Sixteenth-century English iconoclasm extended beyond the church to include the visual, literary, and performing arts as consistent subjects of theological controversy. My current research considers the relationship of Reformation iconoclasm to London’s early modern theatre culture. I focus on the relationship between the era’s professional preachers and players from 1590 to 1620—three of the most dynamic decades for the era’s prominent stage companies.
Specifically, my research demonstrates how antitheatrical polemics are intrinsically related to English iconoclasm; reveals the clergy’s implicit and explicit consideration of theatre as a threat to the church; determines how performers understood theatre as an edifying alternative to church; and accounts for how preachers and players differentiated between their respective professions.

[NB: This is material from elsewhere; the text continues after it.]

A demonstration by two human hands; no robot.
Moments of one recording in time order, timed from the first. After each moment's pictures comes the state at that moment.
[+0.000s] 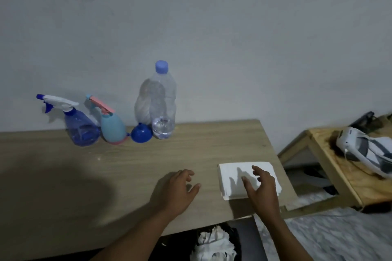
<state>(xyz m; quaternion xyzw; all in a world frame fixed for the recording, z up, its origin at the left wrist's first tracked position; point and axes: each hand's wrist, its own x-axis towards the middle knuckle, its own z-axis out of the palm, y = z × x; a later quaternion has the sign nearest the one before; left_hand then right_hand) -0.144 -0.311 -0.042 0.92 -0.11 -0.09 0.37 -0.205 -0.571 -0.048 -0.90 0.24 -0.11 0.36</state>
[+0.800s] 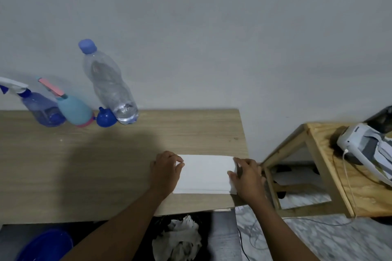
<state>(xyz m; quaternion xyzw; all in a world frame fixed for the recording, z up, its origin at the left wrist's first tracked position) -0.129 -0.478 -0.096 0.98 0.01 0.00 0.21 -0.173 -0.730 -0.067 -0.93 0.20 0.09 0.28</state>
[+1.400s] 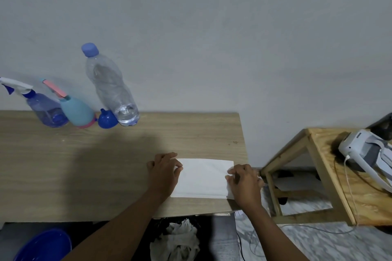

My research and approach are decisively interdisciplinary and are concerned with the history of both church and theatre in early modern England, acknowledging the important interdependence between the two. Because theatre is tied to dramatic literature, visual representation, and performance, I engage the disciplines of literary criticism, art history, and performance studies.
Using historical and intertextual analyses of literary, visual, and other primary sources, my research demonstrates that church and theatre were competing kinds of performance in early modern England. Accounting for the ways in which preachers and players embodied their ideologies—while in the pulpit or on stage—further illuminates the historical relationship between church and theatre in the Reformation era.